Is it okay to use a regular charger on my golf cart battery?
It is not ideal, but if needs must, then as a rare ad hoc solution, if you find yourself in a bind, you might be able to get away with it, whether it’s an electric golf cart or a standard one.
That said, remember that you are probably not helping your battery, and in a worst-case scenario, you may be doing irretrievable harm to the battery compartment. (By the way, if you were wondering, you can charge your battery by hooking it up to a regular outlet. Think about it. If you could, we all would.)
How long does it take to recharge a dead golf cart battery?
Typical values range from your source through the battery cables to the cart and can take between 8 and 12 hours. Whatever charger you use, ensure the current and lights are consistent, showing that the cart is indeed charged.
Most charges will have a green light to indicate that charging is complete. Prolonged use of a charger that does not have a trickle or automatic shut-off can cause damage to the cells.

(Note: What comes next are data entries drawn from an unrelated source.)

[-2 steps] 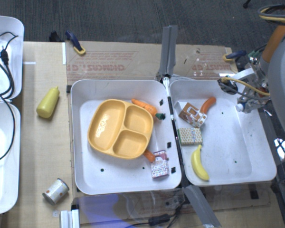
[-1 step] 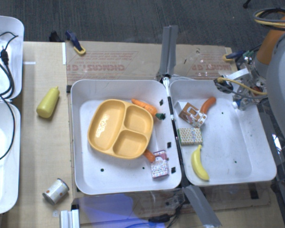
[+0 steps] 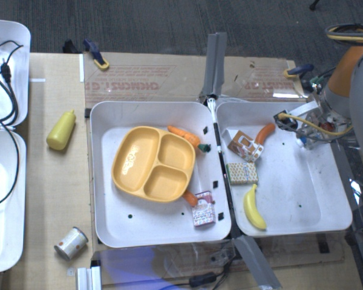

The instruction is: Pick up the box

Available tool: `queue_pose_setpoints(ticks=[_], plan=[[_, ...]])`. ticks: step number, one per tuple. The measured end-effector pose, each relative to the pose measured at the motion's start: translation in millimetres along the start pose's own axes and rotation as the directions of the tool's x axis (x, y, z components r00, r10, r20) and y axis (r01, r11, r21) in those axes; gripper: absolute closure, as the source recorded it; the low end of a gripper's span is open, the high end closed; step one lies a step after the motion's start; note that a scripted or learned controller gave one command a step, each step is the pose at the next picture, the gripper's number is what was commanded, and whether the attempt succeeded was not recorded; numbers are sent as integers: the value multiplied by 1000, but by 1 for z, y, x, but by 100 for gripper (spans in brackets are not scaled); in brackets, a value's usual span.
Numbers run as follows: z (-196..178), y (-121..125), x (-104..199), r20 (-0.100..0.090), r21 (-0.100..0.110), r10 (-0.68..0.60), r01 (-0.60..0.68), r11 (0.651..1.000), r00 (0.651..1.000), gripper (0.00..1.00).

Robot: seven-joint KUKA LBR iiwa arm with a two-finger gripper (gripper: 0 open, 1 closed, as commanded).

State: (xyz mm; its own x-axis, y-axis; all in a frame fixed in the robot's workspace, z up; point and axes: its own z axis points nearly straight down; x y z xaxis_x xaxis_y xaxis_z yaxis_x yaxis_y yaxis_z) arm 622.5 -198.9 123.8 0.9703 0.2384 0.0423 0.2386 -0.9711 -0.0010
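Observation:
A small brown-and-white box (image 3: 245,146) lies tilted in the right bin (image 3: 302,216), near its upper left corner. Just below it sits a flat speckled green block (image 3: 242,173). A second small box, pink and white (image 3: 203,209), lies in the left bin (image 3: 109,222) by its lower right corner. The arm comes in from the upper right. Its gripper (image 3: 307,136), hung with yellow cables, hovers over the right bin's upper right part, about a hand's width right of the brown-and-white box. Nothing shows in its grasp.
A yellow divided plate (image 3: 154,163) fills the middle of the left bin, with a carrot (image 3: 184,135) at its top edge and an orange piece (image 3: 190,198) below. The right bin also holds a banana (image 3: 254,208) and an orange sausage-shaped toy (image 3: 265,132). A grey divider post (image 3: 215,65) stands between the bins.

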Motion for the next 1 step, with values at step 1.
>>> queue_pose_setpoints(ticks=[1], plan=[[33, -70, 12, 45, 7, -81, 81, 997, 996, 100]])
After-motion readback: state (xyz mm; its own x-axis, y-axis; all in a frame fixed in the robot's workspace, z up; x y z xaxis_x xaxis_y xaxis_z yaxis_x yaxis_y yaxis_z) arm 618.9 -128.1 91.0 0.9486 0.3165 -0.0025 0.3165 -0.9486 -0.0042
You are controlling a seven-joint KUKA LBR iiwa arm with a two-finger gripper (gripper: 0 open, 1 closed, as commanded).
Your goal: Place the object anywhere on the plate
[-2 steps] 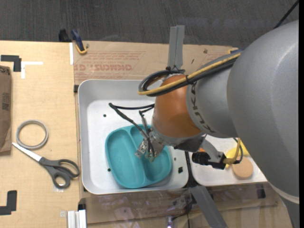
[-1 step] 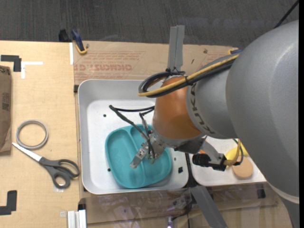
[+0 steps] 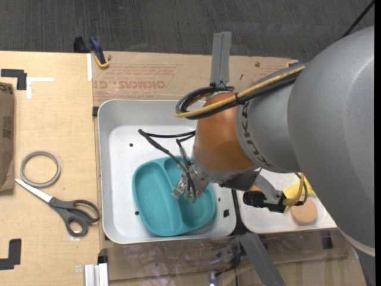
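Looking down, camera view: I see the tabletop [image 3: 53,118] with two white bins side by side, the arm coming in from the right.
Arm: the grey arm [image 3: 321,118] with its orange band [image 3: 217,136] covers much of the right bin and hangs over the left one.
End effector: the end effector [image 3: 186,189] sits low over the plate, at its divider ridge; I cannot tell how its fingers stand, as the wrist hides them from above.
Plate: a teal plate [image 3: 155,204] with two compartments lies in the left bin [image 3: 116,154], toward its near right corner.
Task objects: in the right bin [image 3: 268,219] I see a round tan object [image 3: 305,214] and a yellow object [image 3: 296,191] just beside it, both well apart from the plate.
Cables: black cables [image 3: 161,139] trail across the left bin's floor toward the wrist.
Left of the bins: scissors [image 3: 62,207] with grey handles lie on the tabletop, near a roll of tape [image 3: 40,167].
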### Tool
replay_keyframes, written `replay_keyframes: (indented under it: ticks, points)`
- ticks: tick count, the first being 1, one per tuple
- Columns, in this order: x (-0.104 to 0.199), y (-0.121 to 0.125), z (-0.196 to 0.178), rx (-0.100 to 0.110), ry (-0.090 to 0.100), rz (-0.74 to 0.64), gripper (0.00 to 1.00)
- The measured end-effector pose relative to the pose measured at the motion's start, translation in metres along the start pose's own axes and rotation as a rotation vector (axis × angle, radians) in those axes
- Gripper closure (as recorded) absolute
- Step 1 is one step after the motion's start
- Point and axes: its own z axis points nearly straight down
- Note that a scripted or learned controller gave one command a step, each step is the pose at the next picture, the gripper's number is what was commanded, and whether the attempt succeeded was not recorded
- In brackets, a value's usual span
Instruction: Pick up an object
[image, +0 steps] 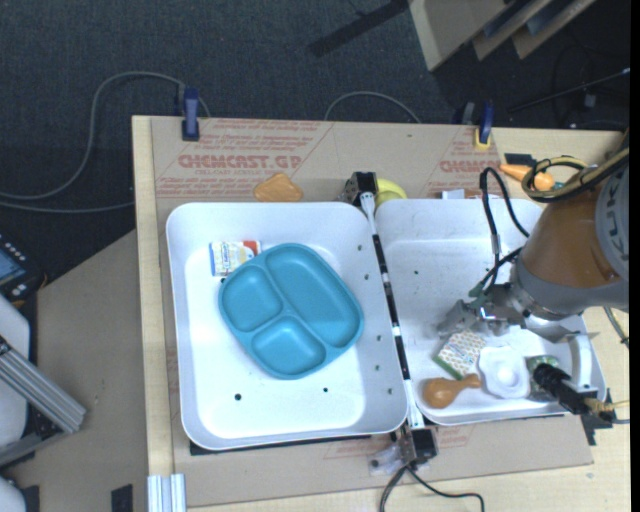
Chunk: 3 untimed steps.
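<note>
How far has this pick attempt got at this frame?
Done: the arm is lowered into the right bin, with the pincer just above a patterned packet. In hand: nothing visibly held. Left: the grasp and lift. The blue divided plate lies in the left bin.

Two blue clamps (190, 108) are seen at the bench's (160, 300) far edge. A grey cable (95, 120) is laid on the dark floor (70, 60).
</note>
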Motion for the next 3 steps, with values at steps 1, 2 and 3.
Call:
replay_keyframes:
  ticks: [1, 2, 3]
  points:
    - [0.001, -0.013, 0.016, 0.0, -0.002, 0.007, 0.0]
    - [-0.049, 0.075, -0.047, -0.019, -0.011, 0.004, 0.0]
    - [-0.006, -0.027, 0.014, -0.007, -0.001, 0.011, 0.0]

So always be in a position where you can spot-check it until you are comfortable that it can charge reliably.
You can shorten this time by using a fast charger, which, unlike other folks, isn’t something I would ever need to do as I never let my golf cart go dead.
In fact, quite the opposite–before I go on vacation or as winter heaves into view, I bring up my cart to a full charge and store it away until spring.
Final Thoughts on Charging Your Cart
Charging a golf cart involves reading the manufacturer’s instructions carefully (and I mean really read it, really carefully).
Follow the manufacturer’s instructions in the letter.
This includes maintaining distilled water at the correct levels and using a recommended charger. Do not skimp on charging time, but also do not overcharge it. Use a timer if required.
If you do this well enough, you can really extend the life of your batteries within your golf cart and use it for years to come.